Выбрать главу

Хорошо и жутко было в саду, куда, как в заколдованное царство, не проникало извне никаких голосов жизни и где были свои голоса, свои речи, непонятные людям.

Много видел лес на своем веку, и, быть может, на дне этого таинственного зеленого озера собралось немало тайн, навеки покрытых сплошным покровом зеленых порослей.

В описываемое время в усадьбе «Стрешневка» жил настоящий владелец ее, Никита Тихонович Стрешнев, со своей женою и с камеристкою жены, Марьей Даниловной.

Стрешнев получил чин генерала, но в последний поход он заслужил немилость царя и ушел из войска в свое поместье, где коротал жизнь в непривычных для него занятиях мирного помещика.

С детских почти лет привык он к походам и невзгодам тревожной лагерной жизни и очень заскучал, когда ему пришлось сесть на землю и коротать дни и вечера с немолодою и почти незнакомой ему женою, которую ему приходилось не видать годами.

Единственной, но великой зато утехой была ему Марья Даниловна, которую он четыре года тому назад вывез из Мариенбурга, немедленно привез к жене и поселил ее во флигеле рядом с усадебным домом.

В первое время он не успел достаточно насладиться любовью к этой красавице, потому что отпуск ему дан был самый короткий, и он ушел опять на войну, брать под начальством того же Шереметева Нотебург на Невском «протоке» — маленькую крепостицу, обнесенную высокими стенами, выложенными из твердого гранитного камня.

Маленькая крепость заключала в себе небольшой, около полутысячи человек, гарнизон, но сопротивление царским войскам оказала великое. После отчаянного боя комендант Нотебурга принужден был, однако, сдать крепость и вынес Петру ключи.

Петр был очень обрадован этой победой и назвал Нотебург Ключом-городом, переименовав его в Шлиссельбург.

В следующем году, в апреле, под начальством Шереметева же, русские войска шли большими и малыми лесами по правому берегу Невы к маленькому земляному городку Ниеншанц, который сторожил устье Невы.

Во время этого похода Стрешнев, безумно любивший Марью Даниловну, не мог долее терпеть столь продолжительной разлуки с нею и, видя, что походам и сражениям не видится конца, стал проситься в кратковременную отлучку для поправления расстроенного хозяйства в вотчине и для отдыха от напавшей на него лихой болезни.

В это самое время бомбардирский капитан Петр Михайлов и поручик Меншиков с обоими гвардейскими полками на тридцати лодках окружили неприятельские корабли на взморье и взяли их, несмотря на то, что у шведов были пушки, а у русских их не было вовсе.

Царь писал по этому поводу к Апраксину:

«Понеже неприятели пардон зело поздно закричали, того для, солдат унять трудно было, которые, ворвався, едва не всех покололи, только осталось 13 живых. Смею и то писать, что истинно с восемью лодок в самом деле и было. И сею никогда бываемою викториею вашу милость поздравляю».

Теперь царь стоял у моря, и радости, востороженной, почти детской радости этого гиганта не было пределов. И тем не менее, несмотря на его праздничное настроение, получив просьбу Стрешнева, он «зело в гневе пришел», повелел уволить недавно произведенного генерала в вотчины для исправления его лихих болезней и воспретить ему являться на службу, дабы тем лишить его подвигов, приличествующих его воинскому званию. '

Опала была настоящая, но Стрешнев с облегченным сердцем, влюбленный более чем когда-либо в свою бывшую мариенбургскую пленницу, помчался в свою вотчину на радостное свидание.

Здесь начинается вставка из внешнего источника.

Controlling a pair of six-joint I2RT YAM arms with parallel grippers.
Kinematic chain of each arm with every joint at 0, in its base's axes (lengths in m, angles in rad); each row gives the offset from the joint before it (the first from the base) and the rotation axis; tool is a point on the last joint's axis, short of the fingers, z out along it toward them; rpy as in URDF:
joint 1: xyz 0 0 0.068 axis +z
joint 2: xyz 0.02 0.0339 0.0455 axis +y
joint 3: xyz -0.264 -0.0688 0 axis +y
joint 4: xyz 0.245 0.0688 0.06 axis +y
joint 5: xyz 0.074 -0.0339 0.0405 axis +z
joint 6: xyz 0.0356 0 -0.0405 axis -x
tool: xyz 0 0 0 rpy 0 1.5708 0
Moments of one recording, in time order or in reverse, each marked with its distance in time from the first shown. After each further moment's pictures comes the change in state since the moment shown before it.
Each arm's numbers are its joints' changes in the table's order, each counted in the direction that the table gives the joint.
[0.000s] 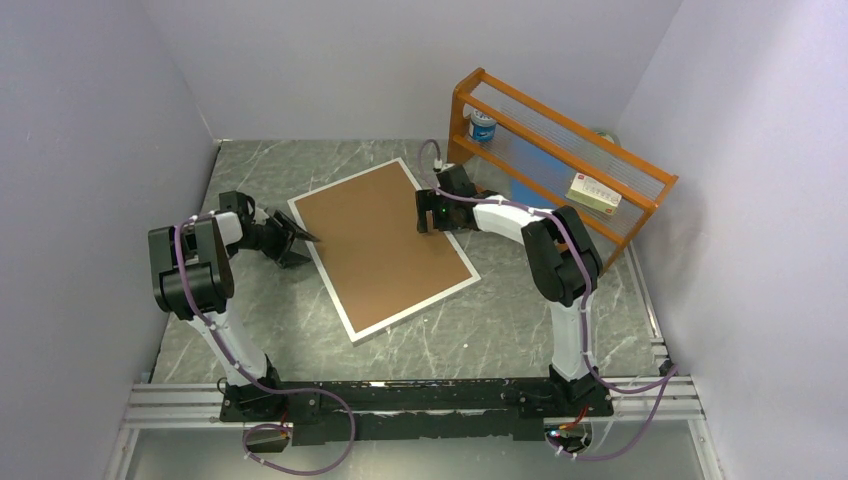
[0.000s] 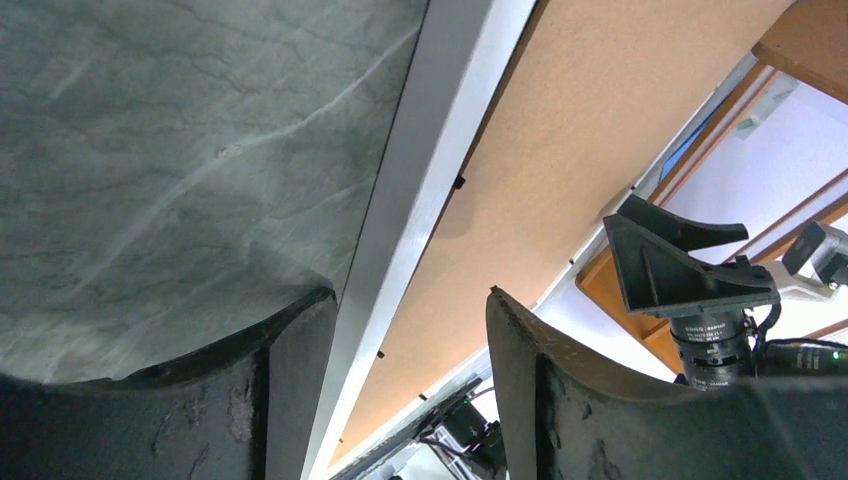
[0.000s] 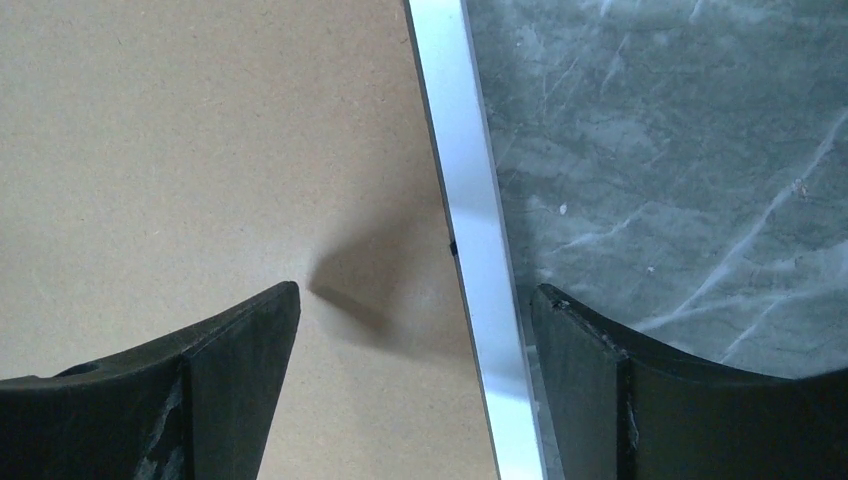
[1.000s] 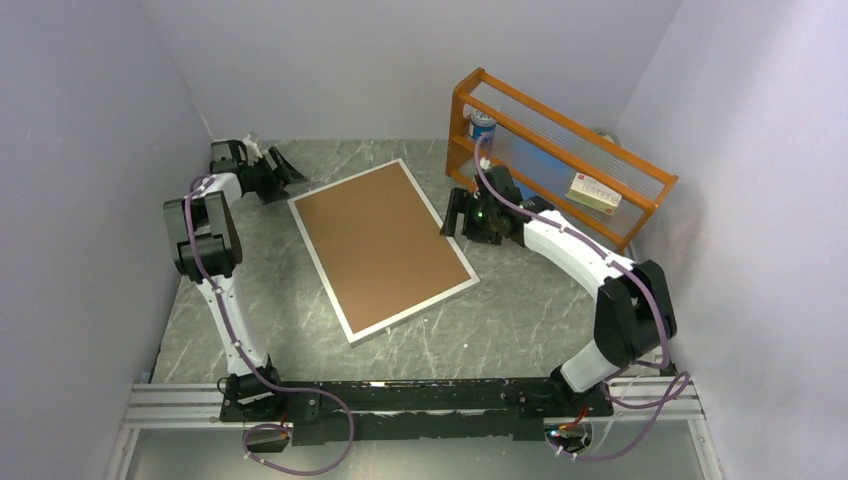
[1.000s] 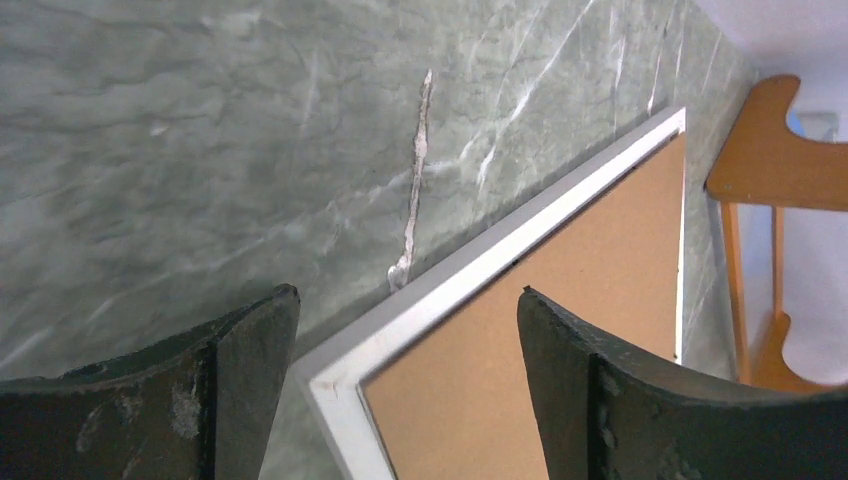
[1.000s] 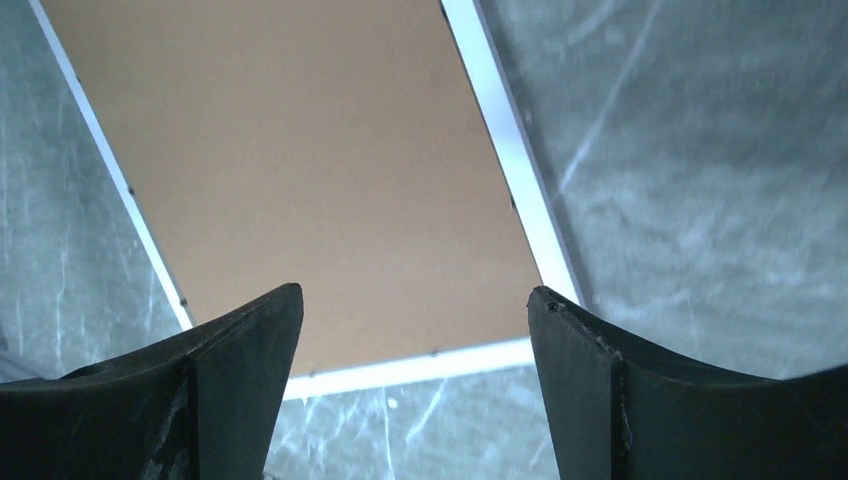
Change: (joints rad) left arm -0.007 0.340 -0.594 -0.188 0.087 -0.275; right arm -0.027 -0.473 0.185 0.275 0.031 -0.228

Как раз в это время, 16 мая 1703 года, на одном из небольших островов устья Невы застучали топоры: по повелению Петра рубили деревянный город— Петербург— новую столицу Российской державы.

Глава 2

В запущенном саду было тихо и прохладно. Как бы ни был жарок летний день, сквозь густую заросль сада лучи проникали как бы с осторожностью и будто с любопытством заглядывали в это сырое зеленое царство.

Сумеречно и уютно было под ветвями вековых вязов и дубов, наклонившихся над светло-зеленым прудом, на берегу которого стояла каменная скамейка, покрытая плесенью по углам и щелям своих соединений, источенная временем и позеленевшая от озерной сырости и испарений, поднимавшихся с поверхности озера по вечерам.

На скамейке сидел Стрешнев, точно помолодевший, расцветший, без всяких признаков лихой болезни, под предлогом которой он покинул своих ратных товарищей и уединился от почестей и побед в этом укромном приюте любви.

Марья Даниловна в эти несколько лет сделалась пышной красавицей в полном смысле слова. Румянец вернулся на ее щеки, губы сделались ярко-красными, а ее чудные глаза стали темнее и глубже. И в них было прежнее выражение задора и хитрости, что-то дерзкое и лукавое, надменно-вызывающее и дразнящее.